## Exercise:
When you write out the listing, keep each word exactly as it stands but include none of its images.

───── Information supplied ─────

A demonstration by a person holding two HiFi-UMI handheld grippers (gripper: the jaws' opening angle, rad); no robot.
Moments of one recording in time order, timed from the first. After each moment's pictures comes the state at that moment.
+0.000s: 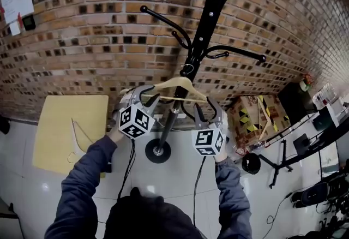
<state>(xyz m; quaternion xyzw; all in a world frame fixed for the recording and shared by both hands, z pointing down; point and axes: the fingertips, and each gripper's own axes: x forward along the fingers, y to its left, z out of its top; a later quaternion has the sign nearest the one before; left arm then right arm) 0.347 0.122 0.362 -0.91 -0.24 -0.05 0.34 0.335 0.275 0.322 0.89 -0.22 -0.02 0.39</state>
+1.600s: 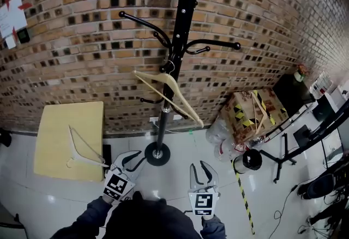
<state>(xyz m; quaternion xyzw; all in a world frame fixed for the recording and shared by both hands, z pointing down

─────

## Task response:
A demonstration by a person holding two HiFi-UMI handheld grippers (gripper: the jaws' opening angle, rad); no robot.
Moments of one recording in time order, timed from the first. After each moment's pictures comes the state at that moment.
+0.000s: 
<state>(xyz m; quaternion xyzw; all in a world frame fixed for the recording and shared by both hands, z pointing down; point and axes: the fingertips, and each gripper's own axes: x forward along the fingers, y to its left, z out of its top; a later quaternion has the sign nearest the one before; left arm then right arm) 0.347 0.122 0.362 -0.91 -0.24 -0.05 0.34 0.335 0.275 0.322 0.89 -0.22 -0.02 0.39</state>
+1.600s: 
<state>(xyz m; quaternion xyzw; all in a world frame fixed for the recording and shared by both hands, z pointing down

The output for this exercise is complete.